Learning in Mathland

The book that influenced my approach to teaching mathematics to children is Mindstorms by Seymour Papert. Subtitled Children, Computers, and Powerful Ideas, this book provided a glimpse into a world of which I knew little but eagerly wished to learn more. As promised, powerful ideas emerged quickly and continued to be revealed at every turn. The most compelling idea for me, the one that figuratively jumped off the page, was the author's concept of Mathland. Papert envisioned a learning environment designed to make the development of mathematical concepts a more natural process. This novel vision captured my imagination and laid the groundwork for what would later become our after school math center.

So many questions arose. Could math achievement be improved by weekly trips to an authentic Mathland? What would such an environment look like? What did we want students to learn and how would they learn it? After a few false starts, we eventually succeeded in making our version of Mathland a reality. Each week students were transported to a world of numbers, mathematical ideas, and meaningful challenges. Gear Math was a hands-on, problem solving program designed to teach multiplication, division, ratio, and proportion to upper elementary students.

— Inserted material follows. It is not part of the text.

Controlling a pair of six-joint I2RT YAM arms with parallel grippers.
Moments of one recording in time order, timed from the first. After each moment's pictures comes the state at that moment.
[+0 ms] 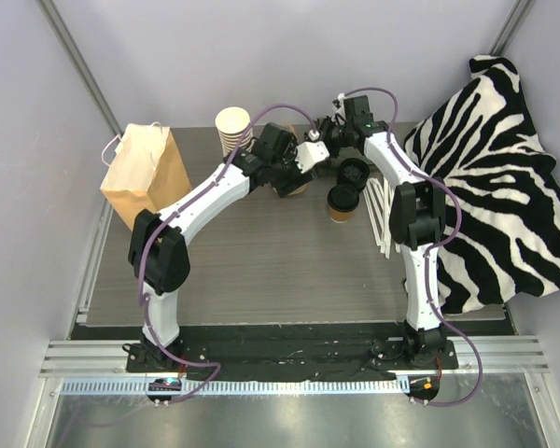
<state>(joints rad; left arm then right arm) -0.64 1.94 1.79 -0.59 0.08 0.56 0.24 2.33 2.13 -0.53 -0.58 0.65</state>
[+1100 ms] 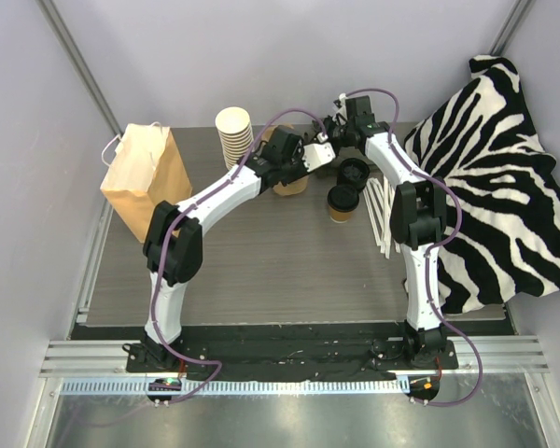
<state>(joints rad) -0.64 2.06 1.81 -0.40 -0.02 0.68 0.23 2.33 2.11 -0.49 -0.63 0.68</state>
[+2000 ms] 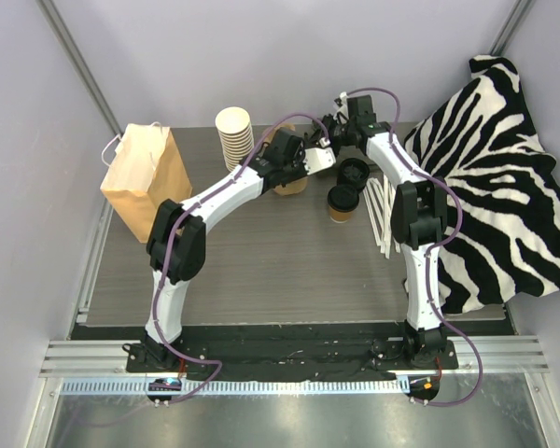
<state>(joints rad) -0.64 2.09 1.82 -0.40 -0.03 0.74 0.23 2.33 2.11 -0.47 -0.65 0.69</state>
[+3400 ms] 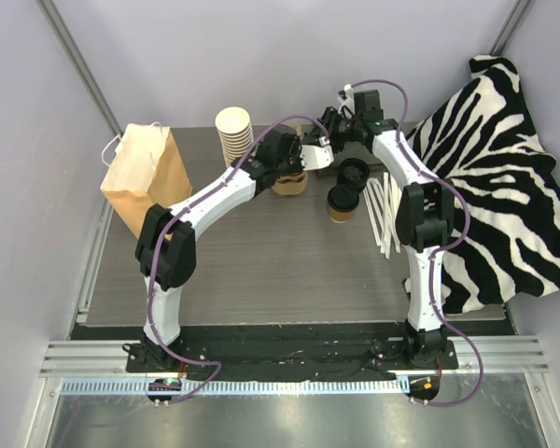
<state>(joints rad) -0.64 2.00 1.74 -0.29 -0.09 0.92 0.21 2.27 2.08 -0.45 -0.68 0.61</state>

Students programmed robots to traverse number lines and coordinate systems and designed containers based on volume and surface area restrictions. Most importantly, the residents did very well in school math despite the fact that curriculum objectives rarely overlapped.

How was that possible? Students learned to think and act and approach problem solving much like a mathematician would. This was accomplished by immersing students in credible learning environments and by providing challenges that were not only engaging but also demanded intellectual investment. Getting the right answer was important but it wasn’t the only goal. Making sense of those answers was critical. Explanations were reworked and refined. Multiple representations were encouraged. Our students developed a familiarity with math that all the practice sets and timed drills in the world could never accomplish. And, most importantly, it laid the foundation for future success in math. As our students moved from elementary to middle school, high school, and beyond, they always carried a piece of Mathland with them.